Aomi (青海) is an area in Kōtō, Tokyo, Japan. Its subdivisions consist of Aomi 1, 2, 3 and 4 chome. Aomi is part of Tokyo Bay Landfill #13 and Tokyo Rinkai Satellite City Center.

Many important facilities are located in Aomi, such as the Miraikan scientific museum, and National Institute of Technology. It was also formerly home to Palette Town (which included VenusFort shopping mall, the 115 m Daikanransha Ferris wheel, Zepp Tokyo music hall, Megaweb - the exhibition hall of Toyota). There is a large seaport facility area of the Port of Tokyo (Aomi dock) and Aomi container terminal. More than a half of the Aomi 2 chome area is dedicated to the port and cargo storage.

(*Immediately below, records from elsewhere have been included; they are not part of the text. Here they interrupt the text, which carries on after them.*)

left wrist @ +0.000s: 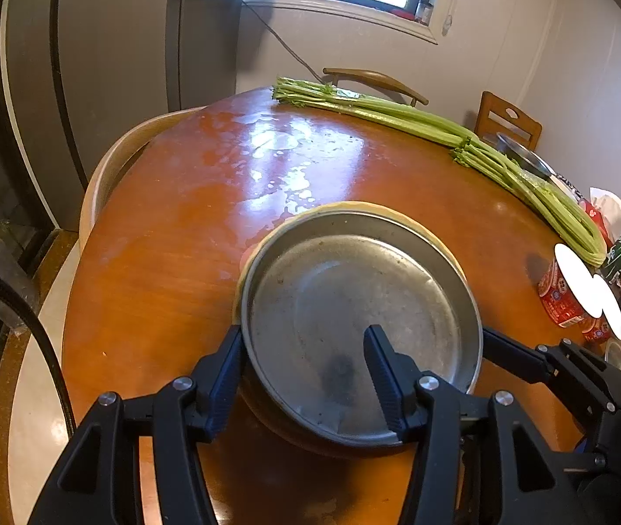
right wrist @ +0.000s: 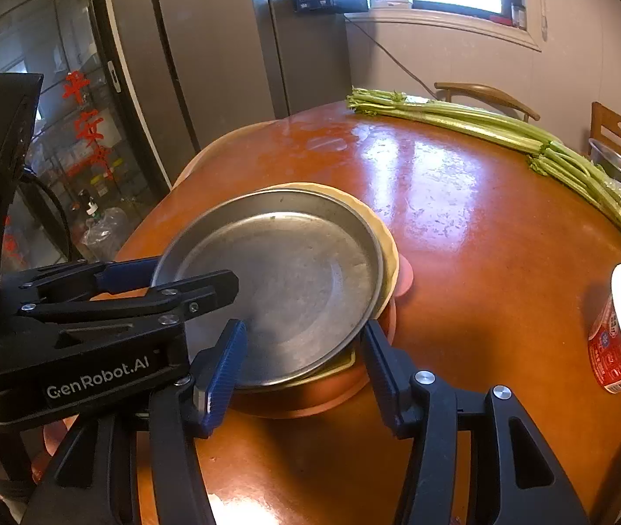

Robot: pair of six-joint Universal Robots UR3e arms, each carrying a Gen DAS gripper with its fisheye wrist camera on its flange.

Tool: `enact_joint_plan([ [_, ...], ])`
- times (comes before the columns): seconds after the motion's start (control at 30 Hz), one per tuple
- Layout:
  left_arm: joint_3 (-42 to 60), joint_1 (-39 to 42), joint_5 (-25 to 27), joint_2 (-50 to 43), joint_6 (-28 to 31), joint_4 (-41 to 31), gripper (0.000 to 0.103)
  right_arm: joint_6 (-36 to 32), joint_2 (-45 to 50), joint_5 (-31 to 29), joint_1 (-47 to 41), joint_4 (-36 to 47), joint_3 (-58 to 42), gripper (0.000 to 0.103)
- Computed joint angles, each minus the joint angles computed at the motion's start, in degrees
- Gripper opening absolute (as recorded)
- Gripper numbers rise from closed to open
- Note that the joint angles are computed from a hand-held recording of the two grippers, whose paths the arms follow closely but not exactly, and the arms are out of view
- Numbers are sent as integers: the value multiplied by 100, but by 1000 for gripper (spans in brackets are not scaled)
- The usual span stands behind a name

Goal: Organize plates and bowls
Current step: 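Lower the steel pan onto the shell plate and open the left tool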

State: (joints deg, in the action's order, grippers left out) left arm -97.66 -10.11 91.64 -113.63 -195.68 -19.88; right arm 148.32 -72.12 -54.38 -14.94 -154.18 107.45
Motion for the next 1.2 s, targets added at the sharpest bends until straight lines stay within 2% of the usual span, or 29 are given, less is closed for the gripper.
enact_joint_plan([
  [0.4,-406,79,90,450,-43,211,57,60,-168,58,-160,-78,141,57],
  [0.67,-638,232,101,631,-168,133,58,104,-384,188,-366,-8,306,62],
  [0.8,-753,458,-240,611,-345,97,58,146,-401,218,-471,56,301,63],
  [0.9,-904,807,-959,591,-446,70,59,207,-378,145,-498,87,285,63],
  [0.97,-906,928,-1254,495,-505,73,59,216,-344,116,-495,139,260,63],
  [1.2,-495,774,-1280,124,-504,-116,59,232,-248,125,-432,233,182,63],
])
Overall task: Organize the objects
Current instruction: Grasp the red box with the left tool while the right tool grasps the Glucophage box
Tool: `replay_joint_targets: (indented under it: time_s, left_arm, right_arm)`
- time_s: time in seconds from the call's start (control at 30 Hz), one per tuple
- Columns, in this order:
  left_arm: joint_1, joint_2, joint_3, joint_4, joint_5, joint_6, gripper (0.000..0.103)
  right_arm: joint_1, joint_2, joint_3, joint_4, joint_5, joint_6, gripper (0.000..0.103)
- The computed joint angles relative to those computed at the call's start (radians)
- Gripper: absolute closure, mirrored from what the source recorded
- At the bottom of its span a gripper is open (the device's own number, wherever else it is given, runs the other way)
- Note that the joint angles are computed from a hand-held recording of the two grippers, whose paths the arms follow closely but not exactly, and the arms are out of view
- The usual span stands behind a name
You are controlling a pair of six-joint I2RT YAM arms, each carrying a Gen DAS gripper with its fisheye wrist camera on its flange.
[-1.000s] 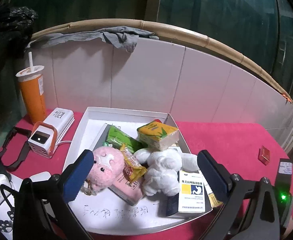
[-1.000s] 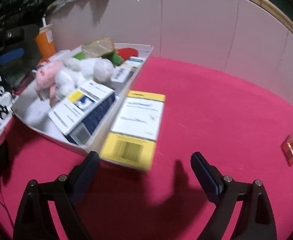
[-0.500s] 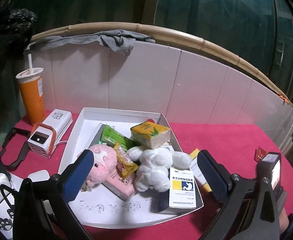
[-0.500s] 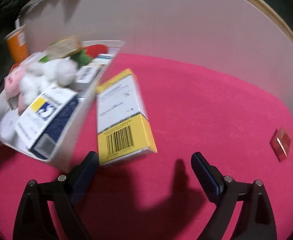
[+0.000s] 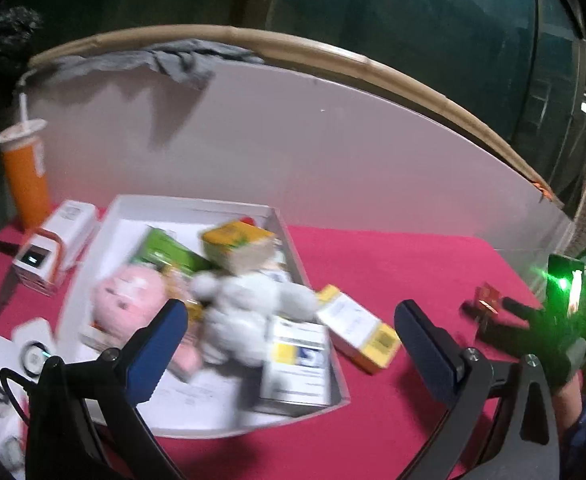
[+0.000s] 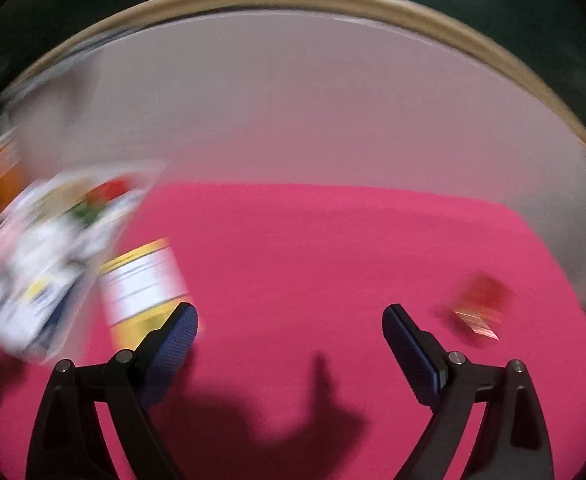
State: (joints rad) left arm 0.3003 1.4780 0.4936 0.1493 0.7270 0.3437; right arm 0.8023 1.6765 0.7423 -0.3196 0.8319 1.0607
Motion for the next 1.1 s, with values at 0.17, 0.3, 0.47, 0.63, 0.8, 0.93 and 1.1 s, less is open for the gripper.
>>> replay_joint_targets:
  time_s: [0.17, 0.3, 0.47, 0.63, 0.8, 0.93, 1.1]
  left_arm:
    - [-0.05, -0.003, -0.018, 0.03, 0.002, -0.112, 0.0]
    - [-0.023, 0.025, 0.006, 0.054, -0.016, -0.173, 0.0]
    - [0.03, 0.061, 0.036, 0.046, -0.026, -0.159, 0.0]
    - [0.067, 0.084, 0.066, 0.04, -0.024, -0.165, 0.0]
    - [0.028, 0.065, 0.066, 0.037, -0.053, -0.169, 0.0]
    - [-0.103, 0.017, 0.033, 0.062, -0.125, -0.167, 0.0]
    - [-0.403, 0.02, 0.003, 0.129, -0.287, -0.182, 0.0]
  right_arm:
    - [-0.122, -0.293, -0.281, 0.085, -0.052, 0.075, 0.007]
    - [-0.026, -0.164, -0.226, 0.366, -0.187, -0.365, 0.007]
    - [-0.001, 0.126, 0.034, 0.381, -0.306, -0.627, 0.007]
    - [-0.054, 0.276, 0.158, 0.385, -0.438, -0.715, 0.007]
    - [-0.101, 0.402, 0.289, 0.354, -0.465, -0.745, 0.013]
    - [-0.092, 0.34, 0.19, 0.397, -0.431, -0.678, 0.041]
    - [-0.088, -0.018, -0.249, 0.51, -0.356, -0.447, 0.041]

The land of whole Aomi area had been reclaimed from the sea after 1946, thus all trees have been planted and there are no large animals except for stray cats. Several kinds of wild birds and fishes can be observed.

==Education==
Koto Ward Board of Education operates public elementary and junior high schools.

Ariake Nishi Gakuen (有明西学園) is the zoned public elementary school, and the zoned public junior high school.

== Culture ==
The Toyota Arena Tokyo was opened in September 2025 and became the home stadium of basketball team Alvark Tokyo. It has a capacity of around 10 thousand people.